• **Problem description**
The answer must repeat each line of the material exactly.

• **Raw data**
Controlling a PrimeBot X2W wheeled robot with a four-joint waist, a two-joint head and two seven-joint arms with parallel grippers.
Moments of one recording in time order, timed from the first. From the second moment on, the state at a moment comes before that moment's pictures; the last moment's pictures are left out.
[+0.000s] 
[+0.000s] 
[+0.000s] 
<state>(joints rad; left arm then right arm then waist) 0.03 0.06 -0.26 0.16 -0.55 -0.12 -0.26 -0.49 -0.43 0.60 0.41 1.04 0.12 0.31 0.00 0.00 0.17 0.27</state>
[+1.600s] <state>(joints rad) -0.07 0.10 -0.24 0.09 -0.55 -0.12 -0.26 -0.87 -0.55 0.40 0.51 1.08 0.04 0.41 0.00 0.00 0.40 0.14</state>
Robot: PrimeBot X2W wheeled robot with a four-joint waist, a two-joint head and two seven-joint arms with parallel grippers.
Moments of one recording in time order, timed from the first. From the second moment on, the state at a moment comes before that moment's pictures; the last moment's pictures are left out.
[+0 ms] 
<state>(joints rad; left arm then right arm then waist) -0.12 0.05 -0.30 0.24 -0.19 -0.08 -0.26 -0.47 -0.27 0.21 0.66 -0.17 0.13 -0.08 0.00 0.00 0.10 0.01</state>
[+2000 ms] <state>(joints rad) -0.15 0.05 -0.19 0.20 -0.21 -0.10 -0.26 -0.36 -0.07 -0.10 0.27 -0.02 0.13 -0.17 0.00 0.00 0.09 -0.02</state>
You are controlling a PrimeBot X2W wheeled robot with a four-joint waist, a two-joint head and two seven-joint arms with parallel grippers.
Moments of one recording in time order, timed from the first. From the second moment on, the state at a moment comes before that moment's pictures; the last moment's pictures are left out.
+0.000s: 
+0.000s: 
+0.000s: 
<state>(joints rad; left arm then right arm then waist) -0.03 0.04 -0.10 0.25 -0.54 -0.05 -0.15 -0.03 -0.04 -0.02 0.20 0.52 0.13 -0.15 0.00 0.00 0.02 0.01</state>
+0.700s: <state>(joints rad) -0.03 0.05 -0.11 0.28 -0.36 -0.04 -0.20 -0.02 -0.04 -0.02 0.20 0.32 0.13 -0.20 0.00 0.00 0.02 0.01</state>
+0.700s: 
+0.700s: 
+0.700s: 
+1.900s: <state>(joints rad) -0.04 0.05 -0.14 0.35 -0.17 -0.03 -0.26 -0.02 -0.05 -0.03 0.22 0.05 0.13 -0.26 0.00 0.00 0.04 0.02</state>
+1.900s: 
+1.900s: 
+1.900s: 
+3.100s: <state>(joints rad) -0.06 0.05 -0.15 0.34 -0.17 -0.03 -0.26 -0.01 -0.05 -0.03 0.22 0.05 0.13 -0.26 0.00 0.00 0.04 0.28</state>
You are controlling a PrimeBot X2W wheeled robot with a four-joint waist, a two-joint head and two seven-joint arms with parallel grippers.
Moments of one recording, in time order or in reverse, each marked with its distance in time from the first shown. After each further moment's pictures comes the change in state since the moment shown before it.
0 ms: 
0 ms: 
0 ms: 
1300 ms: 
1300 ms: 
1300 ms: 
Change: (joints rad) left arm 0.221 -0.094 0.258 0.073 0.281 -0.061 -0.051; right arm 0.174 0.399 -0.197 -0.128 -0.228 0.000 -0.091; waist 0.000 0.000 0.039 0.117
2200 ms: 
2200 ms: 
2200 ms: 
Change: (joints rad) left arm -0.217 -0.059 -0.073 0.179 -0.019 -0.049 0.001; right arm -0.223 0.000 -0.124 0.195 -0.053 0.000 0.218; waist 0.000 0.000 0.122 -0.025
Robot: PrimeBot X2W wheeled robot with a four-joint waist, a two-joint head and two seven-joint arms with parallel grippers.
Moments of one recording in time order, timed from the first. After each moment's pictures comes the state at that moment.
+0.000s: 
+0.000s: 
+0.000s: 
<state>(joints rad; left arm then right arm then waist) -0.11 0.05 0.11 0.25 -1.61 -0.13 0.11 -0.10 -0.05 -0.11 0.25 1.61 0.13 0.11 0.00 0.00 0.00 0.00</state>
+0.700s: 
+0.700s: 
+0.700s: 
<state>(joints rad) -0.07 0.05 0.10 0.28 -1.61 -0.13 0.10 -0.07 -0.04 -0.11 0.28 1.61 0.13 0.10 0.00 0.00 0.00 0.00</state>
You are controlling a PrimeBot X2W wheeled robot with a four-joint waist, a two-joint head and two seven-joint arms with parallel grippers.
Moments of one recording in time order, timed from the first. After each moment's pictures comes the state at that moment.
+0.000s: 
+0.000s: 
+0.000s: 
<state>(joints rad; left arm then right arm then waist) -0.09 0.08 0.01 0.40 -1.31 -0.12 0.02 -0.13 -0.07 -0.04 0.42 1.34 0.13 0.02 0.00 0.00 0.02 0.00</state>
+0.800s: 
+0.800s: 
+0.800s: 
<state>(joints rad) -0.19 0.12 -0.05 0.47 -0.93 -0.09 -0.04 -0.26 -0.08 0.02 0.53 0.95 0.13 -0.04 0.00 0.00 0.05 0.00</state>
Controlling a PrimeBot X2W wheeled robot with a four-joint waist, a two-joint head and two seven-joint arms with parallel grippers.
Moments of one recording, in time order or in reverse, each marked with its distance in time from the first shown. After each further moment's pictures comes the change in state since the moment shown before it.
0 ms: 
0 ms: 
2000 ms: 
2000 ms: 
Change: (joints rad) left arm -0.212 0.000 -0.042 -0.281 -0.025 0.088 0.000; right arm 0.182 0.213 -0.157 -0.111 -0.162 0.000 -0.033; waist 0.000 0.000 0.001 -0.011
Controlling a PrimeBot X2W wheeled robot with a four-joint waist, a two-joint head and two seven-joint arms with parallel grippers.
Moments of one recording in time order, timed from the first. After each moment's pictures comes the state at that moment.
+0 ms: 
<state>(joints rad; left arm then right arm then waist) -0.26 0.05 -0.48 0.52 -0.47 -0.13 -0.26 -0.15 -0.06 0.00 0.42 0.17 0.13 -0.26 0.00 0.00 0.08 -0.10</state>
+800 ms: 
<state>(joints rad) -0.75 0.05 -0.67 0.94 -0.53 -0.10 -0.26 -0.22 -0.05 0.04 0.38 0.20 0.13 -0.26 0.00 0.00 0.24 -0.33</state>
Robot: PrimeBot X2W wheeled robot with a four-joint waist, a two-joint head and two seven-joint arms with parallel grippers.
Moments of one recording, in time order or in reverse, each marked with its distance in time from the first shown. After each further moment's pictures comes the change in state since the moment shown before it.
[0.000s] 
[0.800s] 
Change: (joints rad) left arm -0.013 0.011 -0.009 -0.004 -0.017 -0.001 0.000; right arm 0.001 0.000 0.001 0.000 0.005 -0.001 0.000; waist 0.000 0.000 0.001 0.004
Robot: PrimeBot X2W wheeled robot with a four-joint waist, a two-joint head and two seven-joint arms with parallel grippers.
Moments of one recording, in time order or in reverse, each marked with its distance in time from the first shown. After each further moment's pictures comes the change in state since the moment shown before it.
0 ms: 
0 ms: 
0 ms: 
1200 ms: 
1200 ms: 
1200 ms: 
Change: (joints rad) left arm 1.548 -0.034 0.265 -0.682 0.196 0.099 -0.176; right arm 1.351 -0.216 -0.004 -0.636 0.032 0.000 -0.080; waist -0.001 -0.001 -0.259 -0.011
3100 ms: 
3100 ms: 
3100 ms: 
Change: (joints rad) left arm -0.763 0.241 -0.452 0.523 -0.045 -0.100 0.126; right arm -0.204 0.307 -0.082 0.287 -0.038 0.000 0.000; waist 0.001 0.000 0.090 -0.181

• **Task response**
Controlling a PrimeBot X2W wheeled robot with a four-joint waist, a two-joint head and two seven-joint arms with parallel grippers.
Moments of one recording in time order, timed from the first. From the second moment on, the state at a moment comes before that moment's pictures; the last moment's pictures are left out.
[+0.000s] 
[+0.000s] 
[+0.000s] 
<state>(joints rad; left arm then right arm then waist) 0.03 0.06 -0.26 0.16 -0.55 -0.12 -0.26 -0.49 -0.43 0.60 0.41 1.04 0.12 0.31 0.00 0.00 0.17 0.27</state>
[+1.600s] <state>(joints rad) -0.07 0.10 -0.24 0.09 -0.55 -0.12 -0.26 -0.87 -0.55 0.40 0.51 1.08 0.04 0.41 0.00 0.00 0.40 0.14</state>
Robot: PrimeBot X2W wheeled robot with a four-joint waist, a two-joint head and two seven-joint arms with parallel grippers.
Moments of one recording in time order, timed from the first. From the second moment on, the state at a moment comes before that moment's pictures; the last moment's pictures are left out.
[+0 ms] 
<state>(joints rad; left arm then right arm then waist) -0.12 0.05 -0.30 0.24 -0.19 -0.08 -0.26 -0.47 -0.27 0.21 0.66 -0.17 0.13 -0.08 0.00 0.00 0.10 0.01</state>
[+2000 ms] <state>(joints rad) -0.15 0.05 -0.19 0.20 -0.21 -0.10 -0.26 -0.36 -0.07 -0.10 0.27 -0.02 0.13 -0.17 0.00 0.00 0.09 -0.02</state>
You are controlling a PrimeBot X2W wheeled robot with a four-joint waist, a two-joint head and two seven-joint arms with parallel grippers.
Moments of one recording in time order, timed from the first. From the second moment on, the state at a moment comes before that moment's pictures; the last moment's pictures are left out.
+0.000s: 
+0.000s: 
+0.000s: 
<state>(joints rad; left arm then right arm then waist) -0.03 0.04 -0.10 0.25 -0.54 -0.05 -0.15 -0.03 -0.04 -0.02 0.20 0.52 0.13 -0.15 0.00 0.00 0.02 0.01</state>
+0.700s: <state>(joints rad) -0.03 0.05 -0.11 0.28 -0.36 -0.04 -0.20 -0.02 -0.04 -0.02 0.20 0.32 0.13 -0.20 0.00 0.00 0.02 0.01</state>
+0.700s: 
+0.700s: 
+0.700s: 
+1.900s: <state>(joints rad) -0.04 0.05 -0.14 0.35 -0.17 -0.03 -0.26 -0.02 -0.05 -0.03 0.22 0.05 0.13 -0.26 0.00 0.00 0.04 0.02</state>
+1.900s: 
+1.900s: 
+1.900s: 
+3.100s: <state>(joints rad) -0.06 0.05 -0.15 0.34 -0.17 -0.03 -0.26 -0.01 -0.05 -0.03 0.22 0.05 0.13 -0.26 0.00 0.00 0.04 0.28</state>
You are controlling a PrimeBot X2W wheeled robot with a four-joint waist, a two-joint head and two seven-joint arms with parallel grippers.
Moments of one recording, in time order or in reverse, each marked with its distance in time from the first shown. After each further moment's pictures comes the change in state since the moment shown before it.
0 ms: 
0 ms: 
0 ms: 
1300 ms: 
1300 ms: 
1300 ms: 
Change: (joints rad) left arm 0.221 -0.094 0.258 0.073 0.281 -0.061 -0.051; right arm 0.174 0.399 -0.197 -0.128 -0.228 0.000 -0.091; waist 0.000 0.000 0.039 0.117
2200 ms: 
2200 ms: 
2200 ms: 
Change: (joints rad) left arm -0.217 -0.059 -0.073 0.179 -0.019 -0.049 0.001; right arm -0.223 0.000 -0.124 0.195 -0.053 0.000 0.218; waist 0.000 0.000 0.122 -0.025
Robot: PrimeBot X2W wheeled robot with a four-joint waist, a two-joint head and two seven-joint arms with parallel grippers.
Moments of one recording in time order, timed from the first. After each moment's pictures comes the state at that moment.
+0.000s: 
+0.000s: 
+0.000s: 
<state>(joints rad; left arm then right arm then waist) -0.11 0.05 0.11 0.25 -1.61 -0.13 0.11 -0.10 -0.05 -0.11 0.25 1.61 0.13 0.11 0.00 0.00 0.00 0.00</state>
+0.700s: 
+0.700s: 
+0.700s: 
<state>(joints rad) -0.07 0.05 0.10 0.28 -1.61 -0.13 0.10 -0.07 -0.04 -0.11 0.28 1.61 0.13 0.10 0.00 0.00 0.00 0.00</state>
You are controlling a PrimeBot X2W wheeled robot with a four-joint waist, a two-joint head and two seven-joint arms with parallel grippers.
Moments of one recording in time order, timed from the first. After each moment's pictures comes the state at that moment.
+0.000s: 
+0.000s: 
+0.000s: 
<state>(joints rad; left arm then right arm then waist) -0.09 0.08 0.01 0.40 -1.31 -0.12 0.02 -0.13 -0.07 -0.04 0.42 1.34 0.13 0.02 0.00 0.00 0.02 0.00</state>
+0.800s: 
+0.800s: 
+0.800s: 
<state>(joints rad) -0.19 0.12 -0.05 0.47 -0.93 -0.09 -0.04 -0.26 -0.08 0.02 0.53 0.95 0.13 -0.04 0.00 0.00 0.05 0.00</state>
Controlling a PrimeBot X2W wheeled robot with a four-joint waist, a two-joint head and two seven-joint arms with parallel grippers.
Moments of one recording, in time order or in reverse, each marked with its distance in time from the first shown. After each further moment's pictures comes the change in state since the moment shown before it.
0 ms: 
0 ms: 
2000 ms: 
2000 ms: 
Change: (joints rad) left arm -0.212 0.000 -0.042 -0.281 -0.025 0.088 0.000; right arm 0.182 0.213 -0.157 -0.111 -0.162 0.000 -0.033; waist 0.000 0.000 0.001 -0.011
Controlling a PrimeBot X2W wheeled robot with a four-joint waist, a two-joint head and two seven-joint arms with parallel grippers.
Moments of one recording in time order, timed from the first. After each moment's pictures comes the state at that moment.
+0 ms: 
<state>(joints rad; left arm then right arm then waist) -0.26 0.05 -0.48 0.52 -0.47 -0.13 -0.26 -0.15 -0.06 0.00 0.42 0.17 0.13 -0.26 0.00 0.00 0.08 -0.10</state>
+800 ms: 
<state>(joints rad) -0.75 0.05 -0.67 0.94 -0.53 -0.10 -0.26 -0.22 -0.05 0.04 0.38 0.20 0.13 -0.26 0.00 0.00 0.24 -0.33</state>
Robot: PrimeBot X2W wheeled robot with a four-joint waist, a two-joint head and two seven-joint arms with parallel grippers.
Moments of one recording, in time order or in reverse, each marked with its distance in time from the first shown. After each further moment's pictures comes the change in state since the moment shown before it.
[0.000s] 
[0.800s] 
Change: (joints rad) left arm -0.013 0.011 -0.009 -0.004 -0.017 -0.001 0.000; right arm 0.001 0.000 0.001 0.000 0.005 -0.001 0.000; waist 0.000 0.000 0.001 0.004
Robot: PrimeBot X2W wheeled robot with a four-joint waist, a two-joint head and two seven-joint arms with parallel grippers.
Moments of one recording, in time order or in reverse, each marked with its distance in time from the first shown. After each further moment's pictures comes the change in state since the moment shown before it.
0 ms: 
0 ms: 
0 ms: 
1200 ms: 
1200 ms: 
1200 ms: 
Change: (joints rad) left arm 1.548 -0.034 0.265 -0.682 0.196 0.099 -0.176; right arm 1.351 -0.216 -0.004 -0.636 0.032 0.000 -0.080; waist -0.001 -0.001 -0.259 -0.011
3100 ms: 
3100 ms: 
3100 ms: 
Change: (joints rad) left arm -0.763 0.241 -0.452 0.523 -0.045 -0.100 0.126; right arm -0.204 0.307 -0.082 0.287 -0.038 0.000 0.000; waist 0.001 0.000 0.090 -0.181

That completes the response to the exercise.